__Work to complete__. Starting at the line that contains "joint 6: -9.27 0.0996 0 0", return every line down to the end of the records below, exactly as written.

Records from a data collection
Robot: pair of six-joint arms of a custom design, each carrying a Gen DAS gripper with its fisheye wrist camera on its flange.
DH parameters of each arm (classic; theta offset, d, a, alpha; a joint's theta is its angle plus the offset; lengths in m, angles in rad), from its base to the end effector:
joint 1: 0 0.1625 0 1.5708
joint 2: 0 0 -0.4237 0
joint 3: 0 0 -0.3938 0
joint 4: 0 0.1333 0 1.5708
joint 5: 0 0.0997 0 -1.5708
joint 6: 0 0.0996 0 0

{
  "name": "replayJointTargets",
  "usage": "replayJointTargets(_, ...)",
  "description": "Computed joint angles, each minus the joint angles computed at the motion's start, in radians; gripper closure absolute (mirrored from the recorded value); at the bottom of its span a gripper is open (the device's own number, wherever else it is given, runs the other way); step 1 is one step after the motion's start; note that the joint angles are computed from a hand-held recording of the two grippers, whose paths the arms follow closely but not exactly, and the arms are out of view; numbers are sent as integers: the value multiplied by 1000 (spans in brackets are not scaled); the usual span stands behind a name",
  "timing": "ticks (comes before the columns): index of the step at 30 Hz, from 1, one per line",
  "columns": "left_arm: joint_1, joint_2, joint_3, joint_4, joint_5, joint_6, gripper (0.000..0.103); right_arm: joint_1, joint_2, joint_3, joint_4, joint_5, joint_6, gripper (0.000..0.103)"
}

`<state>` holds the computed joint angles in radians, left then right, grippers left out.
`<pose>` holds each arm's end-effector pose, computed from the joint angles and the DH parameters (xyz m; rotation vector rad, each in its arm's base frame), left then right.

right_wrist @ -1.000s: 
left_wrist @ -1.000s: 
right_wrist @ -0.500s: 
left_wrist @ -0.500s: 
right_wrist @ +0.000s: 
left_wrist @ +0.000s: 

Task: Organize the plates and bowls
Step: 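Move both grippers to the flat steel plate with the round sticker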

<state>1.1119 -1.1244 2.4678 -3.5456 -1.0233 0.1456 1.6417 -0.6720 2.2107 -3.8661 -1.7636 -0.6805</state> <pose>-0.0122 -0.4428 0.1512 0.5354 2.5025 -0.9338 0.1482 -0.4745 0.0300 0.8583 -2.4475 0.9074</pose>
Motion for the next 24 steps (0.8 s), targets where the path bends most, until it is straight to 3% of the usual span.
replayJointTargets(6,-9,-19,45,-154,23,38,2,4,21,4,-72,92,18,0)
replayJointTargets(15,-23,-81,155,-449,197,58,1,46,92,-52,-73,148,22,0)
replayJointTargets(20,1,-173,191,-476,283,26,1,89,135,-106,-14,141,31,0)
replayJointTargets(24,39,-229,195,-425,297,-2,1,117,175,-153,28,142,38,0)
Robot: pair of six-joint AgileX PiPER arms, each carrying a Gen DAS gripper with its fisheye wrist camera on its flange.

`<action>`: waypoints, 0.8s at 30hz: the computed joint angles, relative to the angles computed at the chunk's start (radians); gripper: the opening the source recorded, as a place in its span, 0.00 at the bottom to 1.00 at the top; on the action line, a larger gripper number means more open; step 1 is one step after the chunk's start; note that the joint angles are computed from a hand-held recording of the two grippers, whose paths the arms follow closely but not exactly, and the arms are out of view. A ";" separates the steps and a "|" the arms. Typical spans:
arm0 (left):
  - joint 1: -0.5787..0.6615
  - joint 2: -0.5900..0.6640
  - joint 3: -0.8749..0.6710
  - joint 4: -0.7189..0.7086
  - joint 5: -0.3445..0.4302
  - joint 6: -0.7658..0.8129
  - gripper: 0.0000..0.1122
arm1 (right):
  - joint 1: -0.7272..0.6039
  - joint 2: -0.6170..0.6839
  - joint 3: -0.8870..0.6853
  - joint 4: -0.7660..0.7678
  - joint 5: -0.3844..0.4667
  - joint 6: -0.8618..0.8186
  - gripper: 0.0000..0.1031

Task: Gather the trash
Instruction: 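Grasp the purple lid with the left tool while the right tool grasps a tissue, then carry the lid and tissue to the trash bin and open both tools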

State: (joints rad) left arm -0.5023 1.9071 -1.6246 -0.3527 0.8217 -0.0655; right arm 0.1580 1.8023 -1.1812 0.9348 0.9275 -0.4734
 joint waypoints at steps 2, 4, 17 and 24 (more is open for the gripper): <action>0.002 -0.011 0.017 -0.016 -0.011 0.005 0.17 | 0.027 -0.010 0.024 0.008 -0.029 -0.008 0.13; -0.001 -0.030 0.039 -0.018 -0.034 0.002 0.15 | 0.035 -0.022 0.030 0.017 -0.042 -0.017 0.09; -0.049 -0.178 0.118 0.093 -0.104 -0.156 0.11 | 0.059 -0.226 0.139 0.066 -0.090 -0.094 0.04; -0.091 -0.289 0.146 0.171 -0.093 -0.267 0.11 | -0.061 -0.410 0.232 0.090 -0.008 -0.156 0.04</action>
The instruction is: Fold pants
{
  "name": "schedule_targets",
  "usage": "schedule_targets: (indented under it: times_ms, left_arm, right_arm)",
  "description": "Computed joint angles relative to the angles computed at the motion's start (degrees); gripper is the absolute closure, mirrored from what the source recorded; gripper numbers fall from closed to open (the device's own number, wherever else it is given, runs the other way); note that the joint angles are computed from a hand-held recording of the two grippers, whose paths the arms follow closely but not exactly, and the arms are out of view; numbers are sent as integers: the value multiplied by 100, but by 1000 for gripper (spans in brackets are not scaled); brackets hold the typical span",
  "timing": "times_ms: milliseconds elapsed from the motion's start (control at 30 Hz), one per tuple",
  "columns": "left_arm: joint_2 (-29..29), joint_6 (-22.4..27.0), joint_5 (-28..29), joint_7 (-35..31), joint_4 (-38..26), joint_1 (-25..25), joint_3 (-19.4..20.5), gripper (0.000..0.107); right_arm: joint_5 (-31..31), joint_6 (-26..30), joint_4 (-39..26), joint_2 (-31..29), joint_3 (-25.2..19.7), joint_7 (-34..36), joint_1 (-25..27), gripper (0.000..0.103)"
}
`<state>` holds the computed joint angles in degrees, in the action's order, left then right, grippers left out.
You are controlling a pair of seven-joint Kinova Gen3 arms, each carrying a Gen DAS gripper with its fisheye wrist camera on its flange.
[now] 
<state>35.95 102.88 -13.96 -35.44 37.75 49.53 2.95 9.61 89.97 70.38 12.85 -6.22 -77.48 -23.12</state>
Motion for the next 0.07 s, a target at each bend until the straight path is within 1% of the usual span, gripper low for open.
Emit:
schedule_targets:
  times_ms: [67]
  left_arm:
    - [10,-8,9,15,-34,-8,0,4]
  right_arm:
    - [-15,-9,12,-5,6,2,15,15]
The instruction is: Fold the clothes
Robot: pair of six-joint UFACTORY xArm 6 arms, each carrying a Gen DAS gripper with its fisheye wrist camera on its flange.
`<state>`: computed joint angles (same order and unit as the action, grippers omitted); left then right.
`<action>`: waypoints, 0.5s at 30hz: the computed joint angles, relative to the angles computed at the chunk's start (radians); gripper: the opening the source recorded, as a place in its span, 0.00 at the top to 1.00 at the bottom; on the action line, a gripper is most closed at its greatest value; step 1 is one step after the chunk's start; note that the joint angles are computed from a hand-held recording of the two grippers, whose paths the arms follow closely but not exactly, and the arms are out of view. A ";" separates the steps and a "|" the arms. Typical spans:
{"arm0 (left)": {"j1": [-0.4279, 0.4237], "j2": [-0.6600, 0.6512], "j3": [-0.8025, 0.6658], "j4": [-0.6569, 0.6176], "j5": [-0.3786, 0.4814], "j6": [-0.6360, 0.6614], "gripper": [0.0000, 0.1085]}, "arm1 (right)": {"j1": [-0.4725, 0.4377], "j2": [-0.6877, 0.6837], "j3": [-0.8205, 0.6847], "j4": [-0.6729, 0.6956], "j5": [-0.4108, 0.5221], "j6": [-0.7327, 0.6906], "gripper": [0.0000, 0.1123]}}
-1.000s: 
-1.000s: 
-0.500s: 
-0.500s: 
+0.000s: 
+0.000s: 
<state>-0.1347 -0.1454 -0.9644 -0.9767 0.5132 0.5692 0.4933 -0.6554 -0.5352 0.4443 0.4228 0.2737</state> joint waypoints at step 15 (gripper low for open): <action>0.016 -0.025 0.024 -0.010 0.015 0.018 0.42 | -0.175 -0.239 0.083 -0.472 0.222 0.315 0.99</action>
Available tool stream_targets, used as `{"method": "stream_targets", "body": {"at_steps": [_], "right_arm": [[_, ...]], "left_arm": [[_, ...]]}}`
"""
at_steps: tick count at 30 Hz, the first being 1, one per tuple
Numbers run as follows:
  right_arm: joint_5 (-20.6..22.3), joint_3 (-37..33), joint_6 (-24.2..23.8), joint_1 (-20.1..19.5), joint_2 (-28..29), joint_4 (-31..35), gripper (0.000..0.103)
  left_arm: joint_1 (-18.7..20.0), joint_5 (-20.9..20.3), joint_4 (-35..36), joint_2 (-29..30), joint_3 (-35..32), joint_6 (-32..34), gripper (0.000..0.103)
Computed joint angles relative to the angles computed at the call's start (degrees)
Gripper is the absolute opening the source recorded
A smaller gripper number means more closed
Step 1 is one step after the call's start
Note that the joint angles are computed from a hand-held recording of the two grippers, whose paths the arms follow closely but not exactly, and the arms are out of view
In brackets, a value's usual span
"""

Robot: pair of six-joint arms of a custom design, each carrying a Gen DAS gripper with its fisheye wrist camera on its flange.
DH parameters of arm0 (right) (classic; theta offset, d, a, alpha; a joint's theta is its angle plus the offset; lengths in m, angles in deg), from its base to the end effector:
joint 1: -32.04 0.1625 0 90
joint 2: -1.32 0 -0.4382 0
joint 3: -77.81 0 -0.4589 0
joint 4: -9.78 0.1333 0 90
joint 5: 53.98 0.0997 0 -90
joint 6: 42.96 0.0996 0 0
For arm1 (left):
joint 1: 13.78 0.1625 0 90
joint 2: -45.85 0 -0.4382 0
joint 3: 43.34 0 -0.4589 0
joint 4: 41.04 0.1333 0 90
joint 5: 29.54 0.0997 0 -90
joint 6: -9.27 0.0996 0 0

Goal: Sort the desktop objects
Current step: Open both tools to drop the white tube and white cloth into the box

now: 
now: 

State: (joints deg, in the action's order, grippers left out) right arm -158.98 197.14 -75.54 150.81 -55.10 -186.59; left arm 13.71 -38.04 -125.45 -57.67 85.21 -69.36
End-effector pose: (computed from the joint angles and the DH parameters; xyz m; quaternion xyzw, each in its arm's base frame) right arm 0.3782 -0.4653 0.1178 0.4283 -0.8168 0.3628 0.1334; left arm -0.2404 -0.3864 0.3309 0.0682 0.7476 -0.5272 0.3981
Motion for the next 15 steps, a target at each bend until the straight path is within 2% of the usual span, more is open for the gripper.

__Answer space__.
joint 6: -9.27 0.0996 0 0

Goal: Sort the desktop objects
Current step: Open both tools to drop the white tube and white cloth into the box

now: 
now: 

State: (joints deg, in the action's order, grippers left out) right arm -158.98 197.14 -75.54 150.81 -55.10 -186.59; left arm 13.71 -38.04 -125.45 -57.67 85.21 -69.36
End-effector pose: (computed from the joint angles and the DH parameters; xyz m; quaternion xyzw, each in its arm's base frame) right arm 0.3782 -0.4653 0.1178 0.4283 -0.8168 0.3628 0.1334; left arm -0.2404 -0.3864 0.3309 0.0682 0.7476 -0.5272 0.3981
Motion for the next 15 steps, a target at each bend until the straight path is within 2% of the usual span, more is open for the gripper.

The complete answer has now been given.